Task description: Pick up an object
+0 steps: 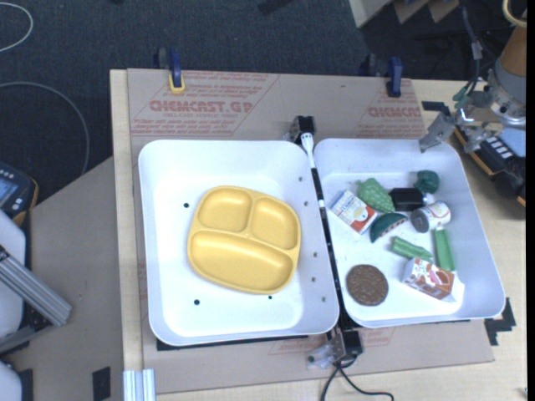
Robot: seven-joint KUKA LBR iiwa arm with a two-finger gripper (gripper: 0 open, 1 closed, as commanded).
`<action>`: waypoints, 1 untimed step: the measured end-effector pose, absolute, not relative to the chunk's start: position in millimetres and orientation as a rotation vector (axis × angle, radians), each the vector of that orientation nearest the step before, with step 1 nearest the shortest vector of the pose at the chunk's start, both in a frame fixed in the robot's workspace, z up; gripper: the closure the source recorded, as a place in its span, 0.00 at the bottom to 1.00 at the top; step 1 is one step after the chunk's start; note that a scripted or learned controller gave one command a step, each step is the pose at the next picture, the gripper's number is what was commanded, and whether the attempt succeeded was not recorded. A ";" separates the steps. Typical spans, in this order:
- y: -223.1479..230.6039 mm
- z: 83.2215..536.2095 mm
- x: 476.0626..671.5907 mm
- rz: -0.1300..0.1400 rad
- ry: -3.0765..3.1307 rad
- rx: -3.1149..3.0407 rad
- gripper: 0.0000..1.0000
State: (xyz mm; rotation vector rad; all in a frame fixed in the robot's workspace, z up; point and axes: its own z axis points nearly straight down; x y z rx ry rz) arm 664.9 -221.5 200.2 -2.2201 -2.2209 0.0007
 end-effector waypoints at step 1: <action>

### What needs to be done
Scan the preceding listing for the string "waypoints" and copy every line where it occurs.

### Exercise result
`<action>`: waypoints, 1 untimed step: the measured end-effector pose, absolute, not relative to the chunk's start: position in millimetres and orientation as a rotation vector (axis × angle, radians), each the vector of that orientation nearest the step before, with step 1 nearest the shortest vector of the pose at the chunk's start, both in a frame fixed in the robot's workspace, z up; gripper: the closure the source recorded, as a place in its span, 0.00 at the bottom to 1.00 at the top; step 1 is one step after the chunk's start; note that a scripted or learned controller gave one command a step, each step is the pose at the next picture, the gripper's number is what was commanded, and whether the attempt succeeded was not recorded. A ";" separates the steps. Typical spans, in this order:
 end-effector waypoints at step 1: <action>

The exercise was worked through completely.